= INSTRUCTIONS TO FOLLOW =
Your task is to output every record exactly as it is given.

RECORDED DATA Block Start

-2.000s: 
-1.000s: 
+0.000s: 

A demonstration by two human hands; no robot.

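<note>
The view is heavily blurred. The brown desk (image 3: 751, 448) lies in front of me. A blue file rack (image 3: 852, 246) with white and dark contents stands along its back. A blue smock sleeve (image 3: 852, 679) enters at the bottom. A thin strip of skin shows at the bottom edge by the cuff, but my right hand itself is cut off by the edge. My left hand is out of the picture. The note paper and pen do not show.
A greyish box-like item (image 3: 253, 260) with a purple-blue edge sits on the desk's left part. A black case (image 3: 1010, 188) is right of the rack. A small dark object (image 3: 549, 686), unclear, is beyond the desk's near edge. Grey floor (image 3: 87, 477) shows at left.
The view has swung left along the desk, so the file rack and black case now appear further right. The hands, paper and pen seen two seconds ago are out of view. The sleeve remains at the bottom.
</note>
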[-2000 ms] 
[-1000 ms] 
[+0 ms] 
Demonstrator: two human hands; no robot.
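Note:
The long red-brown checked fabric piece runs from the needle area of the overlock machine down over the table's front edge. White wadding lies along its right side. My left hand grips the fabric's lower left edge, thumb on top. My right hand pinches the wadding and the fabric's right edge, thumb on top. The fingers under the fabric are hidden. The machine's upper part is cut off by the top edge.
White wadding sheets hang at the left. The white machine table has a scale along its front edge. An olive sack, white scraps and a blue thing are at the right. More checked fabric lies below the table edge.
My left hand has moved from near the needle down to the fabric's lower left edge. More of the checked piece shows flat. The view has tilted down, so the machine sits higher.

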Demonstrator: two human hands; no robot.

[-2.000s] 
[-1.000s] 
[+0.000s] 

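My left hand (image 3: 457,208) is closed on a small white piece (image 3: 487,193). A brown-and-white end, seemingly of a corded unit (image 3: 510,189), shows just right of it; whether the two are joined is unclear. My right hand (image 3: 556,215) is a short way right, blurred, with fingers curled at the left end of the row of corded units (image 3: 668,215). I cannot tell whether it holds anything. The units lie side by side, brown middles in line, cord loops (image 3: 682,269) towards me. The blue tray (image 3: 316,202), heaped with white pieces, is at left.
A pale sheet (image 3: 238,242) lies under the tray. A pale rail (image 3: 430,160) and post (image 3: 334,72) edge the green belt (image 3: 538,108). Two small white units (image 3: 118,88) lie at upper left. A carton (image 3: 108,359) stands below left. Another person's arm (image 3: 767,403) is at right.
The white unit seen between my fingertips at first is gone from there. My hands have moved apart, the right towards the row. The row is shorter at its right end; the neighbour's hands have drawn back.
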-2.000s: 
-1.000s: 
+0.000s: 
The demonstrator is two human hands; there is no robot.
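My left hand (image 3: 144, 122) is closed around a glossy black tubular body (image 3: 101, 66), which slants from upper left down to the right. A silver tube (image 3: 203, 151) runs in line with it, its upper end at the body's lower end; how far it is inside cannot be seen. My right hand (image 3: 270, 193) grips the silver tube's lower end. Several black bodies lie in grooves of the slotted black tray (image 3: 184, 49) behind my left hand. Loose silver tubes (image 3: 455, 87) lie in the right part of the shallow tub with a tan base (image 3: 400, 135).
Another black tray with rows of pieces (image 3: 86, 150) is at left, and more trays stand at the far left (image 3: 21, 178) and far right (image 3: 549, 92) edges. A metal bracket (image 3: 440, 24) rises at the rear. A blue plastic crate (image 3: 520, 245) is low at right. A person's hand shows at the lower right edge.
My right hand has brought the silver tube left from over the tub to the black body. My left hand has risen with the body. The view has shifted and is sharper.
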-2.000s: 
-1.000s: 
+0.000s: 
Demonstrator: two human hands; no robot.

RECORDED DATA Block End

= RESULT OF THIS EXERCISE =
-2.000s: 
-1.000s: 
+0.000s: 

A demonstration by two human hands; no robot.

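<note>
The view is heavily blurred. The brown desk (image 3: 751, 448) lies in front of me. A blue file rack (image 3: 852, 246) with white and dark contents stands along its back. A blue smock sleeve (image 3: 852, 679) enters at the bottom. A thin strip of skin shows at the bottom edge by the cuff, but my right hand itself is cut off by the edge. My left hand is out of the picture. The note paper and pen do not show.
A greyish box-like item (image 3: 253, 260) with a purple-blue edge sits on the desk's left part. A black case (image 3: 1010, 188) is right of the rack. A small dark object (image 3: 549, 686), unclear, is beyond the desk's near edge. Grey floor (image 3: 87, 477) shows at left.
The view has swung left along the desk, so the file rack and black case now appear further right. The hands, paper and pen seen two seconds ago are out of view. The sleeve remains at the bottom.
</note>
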[-2000 ms] 
[-1000 ms] 
[+0 ms] 
Demonstrator: two human hands; no robot.
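Note:
The long red-brown checked fabric piece runs from the needle area of the overlock machine down over the table's front edge. White wadding lies along its right side. My left hand grips the fabric's lower left edge, thumb on top. My right hand pinches the wadding and the fabric's right edge, thumb on top. The fingers under the fabric are hidden. The machine's upper part is cut off by the top edge.
White wadding sheets hang at the left. The white machine table has a scale along its front edge. An olive sack, white scraps and a blue thing are at the right. More checked fabric lies below the table edge.
My left hand has moved from near the needle down to the fabric's lower left edge. More of the checked piece shows flat. The view has tilted down, so the machine sits higher.
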
Demonstrator: two human hands; no robot.

[-2.000s] 
[-1.000s] 
[+0.000s] 

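My left hand (image 3: 457,208) is closed on a small white piece (image 3: 487,193). A brown-and-white end, seemingly of a corded unit (image 3: 510,189), shows just right of it; whether the two are joined is unclear. My right hand (image 3: 556,215) is a short way right, blurred, with fingers curled at the left end of the row of corded units (image 3: 668,215). I cannot tell whether it holds anything. The units lie side by side, brown middles in line, cord loops (image 3: 682,269) towards me. The blue tray (image 3: 316,202), heaped with white pieces, is at left.
A pale sheet (image 3: 238,242) lies under the tray. A pale rail (image 3: 430,160) and post (image 3: 334,72) edge the green belt (image 3: 538,108). Two small white units (image 3: 118,88) lie at upper left. A carton (image 3: 108,359) stands below left. Another person's arm (image 3: 767,403) is at right.
The white unit seen between my fingertips at first is gone from there. My hands have moved apart, the right towards the row. The row is shorter at its right end; the neighbour's hands have drawn back.
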-2.000s: 
-1.000s: 
+0.000s: 
The demonstrator is two human hands; there is no robot.
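My left hand (image 3: 144, 122) is closed around a glossy black tubular body (image 3: 101, 66), which slants from upper left down to the right. A silver tube (image 3: 203, 151) runs in line with it, its upper end at the body's lower end; how far it is inside cannot be seen. My right hand (image 3: 270, 193) grips the silver tube's lower end. Several black bodies lie in grooves of the slotted black tray (image 3: 184, 49) behind my left hand. Loose silver tubes (image 3: 455, 87) lie in the right part of the shallow tub with a tan base (image 3: 400, 135).
Another black tray with rows of pieces (image 3: 86, 150) is at left, and more trays stand at the far left (image 3: 21, 178) and far right (image 3: 549, 92) edges. A metal bracket (image 3: 440, 24) rises at the rear. A blue plastic crate (image 3: 520, 245) is low at right. A person's hand shows at the lower right edge.
My right hand has brought the silver tube left from over the tub to the black body. My left hand has risen with the body. The view has shifted and is sharper.
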-2.000s: 
-1.000s: 
+0.000s: 
Demonstrator: two human hands; no robot.

The exercise requires no additional answer.